The required output is the complete data, repeated without alteration.

Items listed in a dataset
########################################
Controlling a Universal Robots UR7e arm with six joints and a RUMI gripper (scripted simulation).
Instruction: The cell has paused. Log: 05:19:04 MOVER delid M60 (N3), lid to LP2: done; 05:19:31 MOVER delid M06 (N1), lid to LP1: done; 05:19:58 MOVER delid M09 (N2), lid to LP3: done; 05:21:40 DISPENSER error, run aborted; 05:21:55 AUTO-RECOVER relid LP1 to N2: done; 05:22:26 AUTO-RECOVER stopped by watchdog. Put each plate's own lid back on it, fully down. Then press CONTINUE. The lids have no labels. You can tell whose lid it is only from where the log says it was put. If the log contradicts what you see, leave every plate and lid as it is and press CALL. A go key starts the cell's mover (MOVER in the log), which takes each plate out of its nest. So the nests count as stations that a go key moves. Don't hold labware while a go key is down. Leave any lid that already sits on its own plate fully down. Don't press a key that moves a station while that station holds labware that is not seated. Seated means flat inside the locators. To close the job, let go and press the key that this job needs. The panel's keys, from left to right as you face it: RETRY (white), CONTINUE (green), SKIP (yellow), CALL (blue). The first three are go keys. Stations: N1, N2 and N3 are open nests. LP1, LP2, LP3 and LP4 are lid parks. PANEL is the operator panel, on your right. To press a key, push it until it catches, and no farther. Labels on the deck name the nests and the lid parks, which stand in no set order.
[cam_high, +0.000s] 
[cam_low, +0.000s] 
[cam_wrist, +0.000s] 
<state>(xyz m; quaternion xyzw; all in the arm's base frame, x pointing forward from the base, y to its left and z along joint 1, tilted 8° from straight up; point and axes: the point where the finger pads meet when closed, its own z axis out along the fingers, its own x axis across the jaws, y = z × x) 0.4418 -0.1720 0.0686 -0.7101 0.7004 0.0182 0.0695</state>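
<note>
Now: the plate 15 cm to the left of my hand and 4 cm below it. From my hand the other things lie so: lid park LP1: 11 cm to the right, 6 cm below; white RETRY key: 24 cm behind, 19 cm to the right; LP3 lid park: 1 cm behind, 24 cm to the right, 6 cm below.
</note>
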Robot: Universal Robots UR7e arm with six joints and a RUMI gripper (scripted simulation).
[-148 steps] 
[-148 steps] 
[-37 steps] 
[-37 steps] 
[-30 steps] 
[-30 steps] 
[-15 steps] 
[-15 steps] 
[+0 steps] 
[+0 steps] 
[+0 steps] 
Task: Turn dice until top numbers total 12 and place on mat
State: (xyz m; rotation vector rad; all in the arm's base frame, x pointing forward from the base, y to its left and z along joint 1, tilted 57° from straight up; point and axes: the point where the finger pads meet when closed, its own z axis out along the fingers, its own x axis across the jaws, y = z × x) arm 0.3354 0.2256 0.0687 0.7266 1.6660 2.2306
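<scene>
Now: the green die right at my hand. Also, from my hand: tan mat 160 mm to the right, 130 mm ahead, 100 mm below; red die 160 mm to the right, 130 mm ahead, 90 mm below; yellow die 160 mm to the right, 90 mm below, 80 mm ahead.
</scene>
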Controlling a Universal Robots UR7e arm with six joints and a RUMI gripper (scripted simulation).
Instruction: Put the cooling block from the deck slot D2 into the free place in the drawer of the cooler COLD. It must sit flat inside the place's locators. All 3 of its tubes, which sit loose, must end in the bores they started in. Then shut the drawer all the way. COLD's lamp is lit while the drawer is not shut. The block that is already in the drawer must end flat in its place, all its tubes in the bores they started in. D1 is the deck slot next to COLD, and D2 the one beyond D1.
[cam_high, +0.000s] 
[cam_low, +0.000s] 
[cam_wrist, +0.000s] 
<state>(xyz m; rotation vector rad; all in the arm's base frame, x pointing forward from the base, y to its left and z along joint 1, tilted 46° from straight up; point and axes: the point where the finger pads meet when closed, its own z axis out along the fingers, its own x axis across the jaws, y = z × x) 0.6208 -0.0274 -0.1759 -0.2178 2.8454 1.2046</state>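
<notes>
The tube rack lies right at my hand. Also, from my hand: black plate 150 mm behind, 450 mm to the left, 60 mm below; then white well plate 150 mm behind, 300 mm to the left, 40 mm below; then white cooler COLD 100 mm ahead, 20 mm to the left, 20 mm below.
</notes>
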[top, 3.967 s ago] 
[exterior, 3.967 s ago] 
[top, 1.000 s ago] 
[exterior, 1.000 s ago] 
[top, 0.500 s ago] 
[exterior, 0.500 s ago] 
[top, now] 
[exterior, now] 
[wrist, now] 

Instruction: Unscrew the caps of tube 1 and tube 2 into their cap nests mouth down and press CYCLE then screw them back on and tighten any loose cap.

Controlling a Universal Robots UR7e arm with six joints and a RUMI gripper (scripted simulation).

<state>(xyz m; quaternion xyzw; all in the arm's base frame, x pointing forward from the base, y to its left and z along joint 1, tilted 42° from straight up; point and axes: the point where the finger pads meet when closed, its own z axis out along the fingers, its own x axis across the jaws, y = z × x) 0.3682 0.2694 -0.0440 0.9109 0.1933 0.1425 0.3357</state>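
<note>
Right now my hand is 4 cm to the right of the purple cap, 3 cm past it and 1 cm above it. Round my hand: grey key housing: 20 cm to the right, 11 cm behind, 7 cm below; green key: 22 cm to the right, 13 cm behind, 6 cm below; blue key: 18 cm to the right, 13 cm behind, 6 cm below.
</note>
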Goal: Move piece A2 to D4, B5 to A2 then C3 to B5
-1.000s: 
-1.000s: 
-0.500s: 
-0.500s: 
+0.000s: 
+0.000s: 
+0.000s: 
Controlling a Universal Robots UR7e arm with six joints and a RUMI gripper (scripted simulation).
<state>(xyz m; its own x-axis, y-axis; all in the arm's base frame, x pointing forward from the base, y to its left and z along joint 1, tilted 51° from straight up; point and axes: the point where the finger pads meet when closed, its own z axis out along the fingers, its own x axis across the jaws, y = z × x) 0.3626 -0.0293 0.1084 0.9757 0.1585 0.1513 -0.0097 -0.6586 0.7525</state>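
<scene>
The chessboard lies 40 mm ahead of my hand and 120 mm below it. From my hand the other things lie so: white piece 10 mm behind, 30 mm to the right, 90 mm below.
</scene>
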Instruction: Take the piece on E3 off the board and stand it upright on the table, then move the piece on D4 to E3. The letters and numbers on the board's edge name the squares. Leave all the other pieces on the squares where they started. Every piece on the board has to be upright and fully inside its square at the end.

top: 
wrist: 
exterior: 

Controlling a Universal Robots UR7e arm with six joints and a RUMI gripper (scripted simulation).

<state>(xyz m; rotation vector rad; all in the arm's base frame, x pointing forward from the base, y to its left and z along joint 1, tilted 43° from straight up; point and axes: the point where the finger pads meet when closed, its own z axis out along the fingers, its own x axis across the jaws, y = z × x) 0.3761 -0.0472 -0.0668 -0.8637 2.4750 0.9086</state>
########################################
EXPECTED OUTPUT –
Controlling a Universal Robots UR7e arm with six joints and a RUMI gripper (scripted simulation).
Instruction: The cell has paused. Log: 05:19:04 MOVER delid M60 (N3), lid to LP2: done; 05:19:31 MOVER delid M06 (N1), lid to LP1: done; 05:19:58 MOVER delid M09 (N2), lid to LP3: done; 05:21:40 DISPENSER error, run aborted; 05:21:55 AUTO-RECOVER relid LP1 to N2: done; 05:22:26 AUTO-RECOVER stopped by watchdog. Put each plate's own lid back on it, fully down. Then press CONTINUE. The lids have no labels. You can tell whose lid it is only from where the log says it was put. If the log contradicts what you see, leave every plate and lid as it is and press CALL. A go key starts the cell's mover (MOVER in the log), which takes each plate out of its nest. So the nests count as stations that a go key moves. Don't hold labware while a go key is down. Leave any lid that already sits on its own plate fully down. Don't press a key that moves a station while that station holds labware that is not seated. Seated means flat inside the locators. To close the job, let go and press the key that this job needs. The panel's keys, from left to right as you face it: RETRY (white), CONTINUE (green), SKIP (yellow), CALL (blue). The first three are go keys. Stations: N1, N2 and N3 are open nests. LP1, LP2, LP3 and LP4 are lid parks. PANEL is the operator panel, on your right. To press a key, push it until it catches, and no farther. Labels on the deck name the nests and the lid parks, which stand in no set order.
[cam_high, +0.000s] 
[cam_low, +0.000s] 
[cam_wrist, +0.000s] 
<state>(xyz m; quaternion xyzw; all in the arm's base frame, x pointing forward from the base, y to its left and z along joint 1, tilted 8° from straight up; point and axes: the point where the finger pads meet when closed, its own z axis out along the fingers, its own x axis across the jaws, y = z × x) 0.4418 -0.1720 0.0686 -0.7101 0.7004 0.0182 0.0695</state>
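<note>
Now: the plate 15 cm to the left of my hand and 4 cm below it. From my hand the other things lie so: lid park LP1: 11 cm to the right, 6 cm below; white RETRY key: 24 cm behind, 19 cm to the right; LP3 lid park: 1 cm behind, 24 cm to the right, 6 cm below.
</note>
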Robot: Universal Robots UR7e arm with six joints and a RUMI gripper (scripted simulation).
[-148 steps] 
[-148 steps] 
[-37 steps] 
[-37 steps] 
[-30 steps] 
[-30 steps] 
[-15 steps] 
[-15 steps] 
[+0 steps] 
[+0 steps] 
[+0 steps] 
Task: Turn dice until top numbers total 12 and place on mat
State: (xyz m; rotation vector rad; all in the arm's base frame, x pointing forward from the base, y to its left and z along joint 1, tilted 57° from straight up; point and axes: the point where the finger pads meet when closed, its own z axis out along the fingers, its own x axis across the jaws, y = z × x) arm 0.3354 0.2256 0.0687 0.7266 1.6660 2.2306
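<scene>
Now: the green die right at my hand. Also, from my hand: tan mat 160 mm to the right, 130 mm ahead, 100 mm below; red die 160 mm to the right, 130 mm ahead, 90 mm below; yellow die 160 mm to the right, 90 mm below, 80 mm ahead.
</scene>
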Controlling a Universal Robots UR7e arm with six joints and a RUMI gripper (scripted simulation).
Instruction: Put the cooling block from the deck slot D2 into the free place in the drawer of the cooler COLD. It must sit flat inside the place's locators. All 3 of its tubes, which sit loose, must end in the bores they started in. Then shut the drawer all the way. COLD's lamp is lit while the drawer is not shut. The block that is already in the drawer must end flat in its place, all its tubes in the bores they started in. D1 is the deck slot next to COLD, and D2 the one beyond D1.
[cam_high, +0.000s] 
[cam_low, +0.000s] 
[cam_wrist, +0.000s] 
<state>(xyz m; rotation vector rad; all in the arm's base frame, x pointing forward from the base, y to its left and z along joint 1, tilted 46° from straight up; point and axes: the point where the finger pads meet when closed, its own z axis out along the fingers, its own x axis across the jaws, y = z × x) 0.6208 -0.0274 -0.1759 -0.2178 2.8454 1.2046</state>
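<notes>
The tube rack lies right at my hand. Also, from my hand: black plate 150 mm behind, 450 mm to the left, 60 mm below; then white well plate 150 mm behind, 300 mm to the left, 40 mm below; then white cooler COLD 100 mm ahead, 20 mm to the left, 20 mm below.
</notes>
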[top, 3.967 s ago] 
[exterior, 3.967 s ago] 
[top, 1.000 s ago] 
[exterior, 1.000 s ago] 
[top, 0.500 s ago] 
[exterior, 0.500 s ago] 
[top, now] 
[exterior, now] 
[wrist, now] 

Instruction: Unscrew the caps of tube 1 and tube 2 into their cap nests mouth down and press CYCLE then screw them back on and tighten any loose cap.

Controlling a Universal Robots UR7e arm with six joints and a RUMI gripper (scripted simulation).

<state>(xyz m; quaternion xyzw; all in the arm's base frame, x pointing forward from the base, y to its left and z along joint 1, tilted 42° from straight up; point and axes: the point where the finger pads meet when closed, its own z axis out along the fingers, its own x axis across the jaws, y = z × x) 0.3682 0.2694 -0.0440 0.9109 0.1933 0.1425 0.3357</state>
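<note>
Right now my hand is 4 cm to the right of the purple cap, 3 cm past it and 1 cm above it. Round my hand: grey key housing: 20 cm to the right, 11 cm behind, 7 cm below; green key: 22 cm to the right, 13 cm behind, 6 cm below; blue key: 18 cm to the right, 13 cm behind, 6 cm below.
</note>
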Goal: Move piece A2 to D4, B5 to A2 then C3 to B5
-1.000s: 
-1.000s: 
-0.500s: 
-0.500s: 
+0.000s: 
+0.000s: 
+0.000s: 
Controlling a Universal Robots UR7e arm with six joints and a RUMI gripper (scripted simulation).
<state>(xyz m; its own x-axis, y-axis; all in the arm's base frame, x pointing forward from the base, y to its left and z along joint 1, tilted 51° from straight up; point and axes: the point where the finger pads meet when closed, its own z axis out along the fingers, its own x axis across the jaws, y = z × x) 0.3626 -0.0293 0.1084 0.9757 0.1585 0.1513 -0.0097 -0.6586 0.7525</state>
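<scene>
The chessboard lies 40 mm ahead of my hand and 120 mm below it. From my hand the other things lie so: white piece 10 mm behind, 30 mm to the right, 90 mm below.
</scene>
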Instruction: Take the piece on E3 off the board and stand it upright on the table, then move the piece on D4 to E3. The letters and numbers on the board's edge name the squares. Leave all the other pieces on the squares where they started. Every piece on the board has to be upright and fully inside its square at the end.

top: 
wrist: 
exterior: 

Controlling a Universal Robots UR7e arm with six joints and a RUMI gripper (scripted simulation).

<state>(xyz m; rotation vector rad; all in the arm's base frame, x pointing forward from the base, y to its left and z along joint 1, tilted 43° from straight up; point and axes: the point where the finger pads meet when closed, its own z axis out along the fingers, its own x axis across the jaws, y = z × x) 0.3761 -0.0472 -0.0668 -0.8637 2.4750 0.9086</state>

The full answer has been given.